Peter Garcia Jr. argued Thursday he was on medications affecting his decision-making ability when he pleaded no contest to a charge of voluntary manslaughter seven months ago.

In asking to withdraw his plea, Garcia testified he could barely remember anything from that day other than a pen and paper in front of him and writing his initials.

“I wasn’t sure of anything,” he told the court.

Then how, prosecutor Nicholas Lackie asked, was he able to negotiate and make a counteroffer through his attorney before accepting the plea agreement? Garcia said much of that day is “very blurry," and he didn't recall the negotiations.

Judge John S. Somers, however, said the evidence, with the exception of Garcia’s testimony, indicates Garcia understood the plea agreement and responded to all questions asked of him that day. He denied the motion to withdraw the plea. 

Somers then sentenced Garcia to 11 years in prison as stipulated by the agreement.

If Somers had allowed Garcia to withdraw his plea, the defendant would have faced trial on a charge of first-degree murder and, if convicted, life in prison.

Before Somers' ruling, Garcia's attorney, Richard Jackson, questioned Garcia's former attorney about whether the defendant understood what was happening when he accepted the plea agreement on Sept. 8.

Deputy Public Defender Gloria Cannon, who represented Garcia about a year, testified his demeanor that day was much the same as it was on Thursday.

When given a list of symptoms and asked to point out which ones Garcia had the day of the plea, Cannon identified just one: memory problems. And that wasn't unusual, Cannon said, as Garcia had on prior occasions told her he had trouble remembering certain details of his case. 

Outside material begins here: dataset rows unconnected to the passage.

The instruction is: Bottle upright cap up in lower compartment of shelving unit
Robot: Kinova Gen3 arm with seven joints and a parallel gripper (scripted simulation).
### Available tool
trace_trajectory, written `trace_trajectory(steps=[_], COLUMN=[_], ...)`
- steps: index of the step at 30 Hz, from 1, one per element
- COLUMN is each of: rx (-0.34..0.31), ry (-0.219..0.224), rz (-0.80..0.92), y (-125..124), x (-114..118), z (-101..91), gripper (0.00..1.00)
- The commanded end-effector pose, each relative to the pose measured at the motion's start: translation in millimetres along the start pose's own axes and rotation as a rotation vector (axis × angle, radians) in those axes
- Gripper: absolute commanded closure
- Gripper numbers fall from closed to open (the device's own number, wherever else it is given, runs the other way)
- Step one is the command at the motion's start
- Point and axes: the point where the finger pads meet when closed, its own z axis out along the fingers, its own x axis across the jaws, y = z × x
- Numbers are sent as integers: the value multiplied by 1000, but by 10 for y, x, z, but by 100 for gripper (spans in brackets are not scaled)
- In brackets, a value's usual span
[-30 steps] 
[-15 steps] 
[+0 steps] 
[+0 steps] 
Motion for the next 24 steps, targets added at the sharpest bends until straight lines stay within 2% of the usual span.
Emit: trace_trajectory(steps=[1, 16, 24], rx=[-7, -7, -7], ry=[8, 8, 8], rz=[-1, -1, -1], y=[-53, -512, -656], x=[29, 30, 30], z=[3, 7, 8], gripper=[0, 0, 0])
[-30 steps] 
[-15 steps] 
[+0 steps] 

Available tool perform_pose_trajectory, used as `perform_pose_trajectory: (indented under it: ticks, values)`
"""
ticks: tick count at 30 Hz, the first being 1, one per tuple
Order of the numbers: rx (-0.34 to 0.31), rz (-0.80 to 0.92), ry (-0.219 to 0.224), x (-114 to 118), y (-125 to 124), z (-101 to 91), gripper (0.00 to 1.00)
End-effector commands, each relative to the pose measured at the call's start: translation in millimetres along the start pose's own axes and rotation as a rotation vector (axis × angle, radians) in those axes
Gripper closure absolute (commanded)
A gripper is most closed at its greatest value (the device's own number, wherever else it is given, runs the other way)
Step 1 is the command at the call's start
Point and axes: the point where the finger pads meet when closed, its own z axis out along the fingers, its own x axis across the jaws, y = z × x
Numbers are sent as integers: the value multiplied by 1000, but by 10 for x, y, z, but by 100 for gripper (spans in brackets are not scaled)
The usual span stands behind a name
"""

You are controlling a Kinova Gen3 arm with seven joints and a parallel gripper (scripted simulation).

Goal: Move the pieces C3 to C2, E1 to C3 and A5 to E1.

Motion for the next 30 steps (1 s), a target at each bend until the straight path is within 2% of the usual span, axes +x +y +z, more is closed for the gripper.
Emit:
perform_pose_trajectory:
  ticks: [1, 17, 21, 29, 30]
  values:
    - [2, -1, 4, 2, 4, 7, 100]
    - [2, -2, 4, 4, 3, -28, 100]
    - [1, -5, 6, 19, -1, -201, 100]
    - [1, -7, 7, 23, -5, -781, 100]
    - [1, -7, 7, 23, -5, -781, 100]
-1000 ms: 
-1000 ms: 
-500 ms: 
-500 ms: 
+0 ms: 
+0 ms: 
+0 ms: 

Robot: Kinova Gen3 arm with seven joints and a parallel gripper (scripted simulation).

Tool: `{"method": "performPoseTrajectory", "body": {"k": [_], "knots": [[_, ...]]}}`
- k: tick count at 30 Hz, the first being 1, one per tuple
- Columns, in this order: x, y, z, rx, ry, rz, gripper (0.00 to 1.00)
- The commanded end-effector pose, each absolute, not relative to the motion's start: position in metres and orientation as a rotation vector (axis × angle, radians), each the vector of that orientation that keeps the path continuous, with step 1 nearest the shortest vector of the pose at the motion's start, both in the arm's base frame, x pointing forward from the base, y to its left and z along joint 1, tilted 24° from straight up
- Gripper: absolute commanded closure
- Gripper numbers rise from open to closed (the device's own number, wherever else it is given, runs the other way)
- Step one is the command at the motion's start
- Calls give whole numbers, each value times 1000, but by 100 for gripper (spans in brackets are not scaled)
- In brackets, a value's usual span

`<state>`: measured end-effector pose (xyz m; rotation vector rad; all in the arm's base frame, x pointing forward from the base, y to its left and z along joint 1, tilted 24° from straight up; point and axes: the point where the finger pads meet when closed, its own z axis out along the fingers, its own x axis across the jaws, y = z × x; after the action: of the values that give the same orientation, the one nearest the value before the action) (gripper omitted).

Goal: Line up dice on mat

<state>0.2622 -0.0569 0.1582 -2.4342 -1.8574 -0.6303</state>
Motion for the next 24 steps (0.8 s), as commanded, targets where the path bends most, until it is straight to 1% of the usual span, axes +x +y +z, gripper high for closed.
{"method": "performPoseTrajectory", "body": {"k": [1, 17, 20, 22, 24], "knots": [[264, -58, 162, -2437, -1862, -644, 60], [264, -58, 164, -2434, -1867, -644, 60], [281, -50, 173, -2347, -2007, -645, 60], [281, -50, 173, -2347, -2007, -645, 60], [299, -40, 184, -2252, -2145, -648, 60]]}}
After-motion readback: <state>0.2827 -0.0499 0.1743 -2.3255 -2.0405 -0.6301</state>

According to court documents, Garcia admitted killing 34-year-old Efren Ramon Estrada in October 2014 after confronting him over what he perceived as a threat a month earlier. Garcia said he believed he and his family were in danger based on a recorded message Estrada left him.

Garcia told police Estrada reached into his pants pocket as the two fought. Believing Estrada was going for a weapon, Garcia pinned him to the ground and strangled him, the documents said.

He wrapped Estrada’ s body in a blue tarp and placed it in a bin, the documents said. A person searching for recyclables discovered the body the morning of Oct. 5, 2014.

Police investigators learned sheriff’s deputies had contacted Estrada the day before and found him in the company of Garcia in the 1500 block of Wilson Road. Questioned by police, a neighbor of Garcia told detectives Garcia admitted to killing Estrada, the documents said.